Stopping right after the line with "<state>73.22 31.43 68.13", please reproduce the material below exactly from its first line.
*** Opening SOURCE INFORMATION ***
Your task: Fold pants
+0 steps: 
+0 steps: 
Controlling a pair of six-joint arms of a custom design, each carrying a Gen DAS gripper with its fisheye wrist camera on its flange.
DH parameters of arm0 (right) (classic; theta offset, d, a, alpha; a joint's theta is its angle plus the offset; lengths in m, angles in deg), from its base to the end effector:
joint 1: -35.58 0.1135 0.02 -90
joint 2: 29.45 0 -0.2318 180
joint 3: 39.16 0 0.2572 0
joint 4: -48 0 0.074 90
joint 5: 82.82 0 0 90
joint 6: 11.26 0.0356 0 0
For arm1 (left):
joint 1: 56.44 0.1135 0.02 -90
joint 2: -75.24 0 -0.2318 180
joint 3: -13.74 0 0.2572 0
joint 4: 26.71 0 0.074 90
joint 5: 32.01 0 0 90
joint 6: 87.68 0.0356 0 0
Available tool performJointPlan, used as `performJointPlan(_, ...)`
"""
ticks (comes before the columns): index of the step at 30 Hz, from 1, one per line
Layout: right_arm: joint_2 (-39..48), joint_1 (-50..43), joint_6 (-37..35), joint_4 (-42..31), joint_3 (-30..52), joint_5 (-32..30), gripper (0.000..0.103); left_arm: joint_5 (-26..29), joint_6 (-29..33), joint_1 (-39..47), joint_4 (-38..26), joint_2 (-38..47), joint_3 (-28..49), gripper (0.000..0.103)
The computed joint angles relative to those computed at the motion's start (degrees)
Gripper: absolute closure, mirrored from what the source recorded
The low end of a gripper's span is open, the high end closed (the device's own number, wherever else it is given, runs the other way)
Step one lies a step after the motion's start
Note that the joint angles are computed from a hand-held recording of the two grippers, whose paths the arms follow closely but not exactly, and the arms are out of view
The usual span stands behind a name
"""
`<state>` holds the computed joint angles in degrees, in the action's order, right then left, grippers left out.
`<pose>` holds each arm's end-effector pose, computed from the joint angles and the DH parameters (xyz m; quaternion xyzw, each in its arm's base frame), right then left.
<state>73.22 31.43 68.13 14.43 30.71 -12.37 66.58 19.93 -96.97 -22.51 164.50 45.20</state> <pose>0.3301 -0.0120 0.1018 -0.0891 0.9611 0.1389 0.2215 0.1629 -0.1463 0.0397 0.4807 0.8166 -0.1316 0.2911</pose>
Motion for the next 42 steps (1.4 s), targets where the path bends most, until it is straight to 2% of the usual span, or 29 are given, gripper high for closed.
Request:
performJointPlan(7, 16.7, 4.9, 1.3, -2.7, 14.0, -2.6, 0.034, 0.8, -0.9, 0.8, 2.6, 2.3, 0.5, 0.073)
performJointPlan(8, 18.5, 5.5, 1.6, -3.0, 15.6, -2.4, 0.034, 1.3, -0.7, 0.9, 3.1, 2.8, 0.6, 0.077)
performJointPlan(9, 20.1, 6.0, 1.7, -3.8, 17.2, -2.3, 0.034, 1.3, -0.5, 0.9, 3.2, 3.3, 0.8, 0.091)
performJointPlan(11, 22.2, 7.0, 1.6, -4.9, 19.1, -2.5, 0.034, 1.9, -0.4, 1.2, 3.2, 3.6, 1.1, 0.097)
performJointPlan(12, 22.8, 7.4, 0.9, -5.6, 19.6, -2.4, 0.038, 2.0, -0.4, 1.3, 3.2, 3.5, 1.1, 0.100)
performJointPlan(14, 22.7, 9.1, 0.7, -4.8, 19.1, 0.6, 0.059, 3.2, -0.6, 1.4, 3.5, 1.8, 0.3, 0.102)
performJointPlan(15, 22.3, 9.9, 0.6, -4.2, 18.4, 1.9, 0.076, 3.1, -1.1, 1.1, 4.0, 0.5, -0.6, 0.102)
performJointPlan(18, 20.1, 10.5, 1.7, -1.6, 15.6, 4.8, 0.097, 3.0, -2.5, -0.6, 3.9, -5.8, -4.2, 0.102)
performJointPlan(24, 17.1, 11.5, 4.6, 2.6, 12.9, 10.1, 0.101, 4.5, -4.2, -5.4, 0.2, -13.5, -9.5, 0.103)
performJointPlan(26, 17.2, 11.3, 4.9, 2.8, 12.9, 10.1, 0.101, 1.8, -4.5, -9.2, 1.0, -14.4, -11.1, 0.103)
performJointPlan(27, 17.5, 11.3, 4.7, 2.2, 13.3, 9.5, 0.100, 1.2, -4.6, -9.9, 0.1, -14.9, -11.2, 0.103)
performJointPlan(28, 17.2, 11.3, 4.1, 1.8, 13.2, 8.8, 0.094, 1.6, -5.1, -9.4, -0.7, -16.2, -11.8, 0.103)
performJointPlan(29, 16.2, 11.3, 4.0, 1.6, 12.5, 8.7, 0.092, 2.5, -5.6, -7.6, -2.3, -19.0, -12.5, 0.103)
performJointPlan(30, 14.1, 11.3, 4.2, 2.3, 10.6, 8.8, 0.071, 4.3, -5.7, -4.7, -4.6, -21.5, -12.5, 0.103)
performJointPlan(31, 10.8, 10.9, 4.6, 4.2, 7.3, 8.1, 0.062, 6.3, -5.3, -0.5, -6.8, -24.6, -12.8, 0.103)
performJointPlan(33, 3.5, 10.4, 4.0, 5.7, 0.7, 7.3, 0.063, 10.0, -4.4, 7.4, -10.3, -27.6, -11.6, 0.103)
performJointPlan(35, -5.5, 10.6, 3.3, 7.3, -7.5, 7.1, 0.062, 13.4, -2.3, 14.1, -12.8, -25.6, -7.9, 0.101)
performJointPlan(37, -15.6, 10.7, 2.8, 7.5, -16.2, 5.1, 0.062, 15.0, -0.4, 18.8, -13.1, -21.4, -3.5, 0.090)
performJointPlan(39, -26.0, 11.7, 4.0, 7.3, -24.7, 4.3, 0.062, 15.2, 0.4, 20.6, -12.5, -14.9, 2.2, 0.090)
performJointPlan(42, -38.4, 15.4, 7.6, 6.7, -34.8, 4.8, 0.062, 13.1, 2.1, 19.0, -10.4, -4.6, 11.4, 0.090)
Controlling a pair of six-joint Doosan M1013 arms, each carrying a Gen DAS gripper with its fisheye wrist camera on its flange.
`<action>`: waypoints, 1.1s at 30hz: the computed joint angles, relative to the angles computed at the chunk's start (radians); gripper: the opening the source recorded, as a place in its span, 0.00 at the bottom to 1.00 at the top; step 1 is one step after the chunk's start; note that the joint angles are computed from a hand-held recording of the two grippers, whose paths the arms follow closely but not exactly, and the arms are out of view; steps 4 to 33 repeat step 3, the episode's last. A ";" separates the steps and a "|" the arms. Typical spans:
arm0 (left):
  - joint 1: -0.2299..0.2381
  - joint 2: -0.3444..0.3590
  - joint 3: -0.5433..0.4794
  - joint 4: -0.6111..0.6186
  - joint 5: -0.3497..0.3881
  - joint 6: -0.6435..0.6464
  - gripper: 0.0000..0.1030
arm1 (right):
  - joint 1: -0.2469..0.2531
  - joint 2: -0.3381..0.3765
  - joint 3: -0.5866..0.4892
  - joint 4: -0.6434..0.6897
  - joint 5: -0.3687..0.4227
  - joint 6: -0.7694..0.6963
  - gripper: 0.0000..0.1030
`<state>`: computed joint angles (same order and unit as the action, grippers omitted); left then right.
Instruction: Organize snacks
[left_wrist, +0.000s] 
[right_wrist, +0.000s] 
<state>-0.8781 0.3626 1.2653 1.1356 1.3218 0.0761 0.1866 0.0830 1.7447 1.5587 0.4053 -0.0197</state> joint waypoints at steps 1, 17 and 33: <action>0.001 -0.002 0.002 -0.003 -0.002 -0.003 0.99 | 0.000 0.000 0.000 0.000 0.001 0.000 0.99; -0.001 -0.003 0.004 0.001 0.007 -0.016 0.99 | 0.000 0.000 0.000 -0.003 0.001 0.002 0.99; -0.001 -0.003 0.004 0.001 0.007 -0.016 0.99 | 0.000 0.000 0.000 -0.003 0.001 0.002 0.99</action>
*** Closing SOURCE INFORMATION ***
* SOLVED PROBLEM:
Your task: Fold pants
+0 steps: 
+0 steps: 
Controlling a pair of six-joint arms of a custom design, each carrying a Gen DAS gripper with its fisheye wrist camera on its flange.
DH parameters of arm0 (right) (classic; theta offset, d, a, alpha; a joint's theta is its angle plus the offset; lengths in m, angles in deg), from its base to the end effector:
joint 1: -35.58 0.1135 0.02 -90
joint 2: 29.45 0 -0.2318 180
joint 3: 39.16 0 0.2572 0
joint 4: -48 0 0.074 90
joint 5: 82.82 0 0 90
joint 6: 11.26 0.0356 0 0
For arm1 (left):
joint 1: 56.44 0.1135 0.02 -90
joint 2: -75.24 0 -0.2318 180
joint 3: -13.74 0 0.2572 0
joint 4: 26.71 0 0.074 90
joint 5: 32.01 0 0 90
joint 6: 87.68 0.0356 0 0
Available tool performJointPlan, used as `performJointPlan(_, ...)`
"""
ticks (comes before the columns): index of the step at 30 Hz, from 1, one per line
Layout: right_arm: joint_2 (-39..48), joint_1 (-50..43), joint_6 (-37..35), joint_4 (-42..31), joint_3 (-30..52), joint_5 (-32..30), gripper (0.000..0.103); left_arm: joint_5 (-26..29), joint_6 (-29..33), joint_1 (-39..47), joint_4 (-38..26), joint_2 (-38..47), joint_3 (-28..49), gripper (0.000..0.103)
The computed joint angles relative to those computed at the motion's start (degrees)
Gripper: absolute closure, mirrored from what the source recorded
The low end of a gripper's span is open, the high end closed (the device's own number, wherever else it is given, runs the other way)
Step one lies a step after the motion's start
Note that the joint angles are computed from a hand-held recording of the two grippers, whose paths the arms follow closely but not exactly, and the arms are out of view
The usual span stands behind a name
"""
`<state>` holds the computed joint angles in degrees, in the action's order, right then left, grippers left out.
`<pose>` holds each arm's end-effector pose, computed from the joint angles and the DH parameters (xyz m; quaternion xyzw, each in its arm's base frame), right then left.
<state>73.22 31.43 68.13 14.43 30.71 -12.37 66.58 19.93 -96.97 -22.51 164.50 45.20</state> <pose>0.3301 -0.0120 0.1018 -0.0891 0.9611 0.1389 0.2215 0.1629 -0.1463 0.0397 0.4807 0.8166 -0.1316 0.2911</pose>

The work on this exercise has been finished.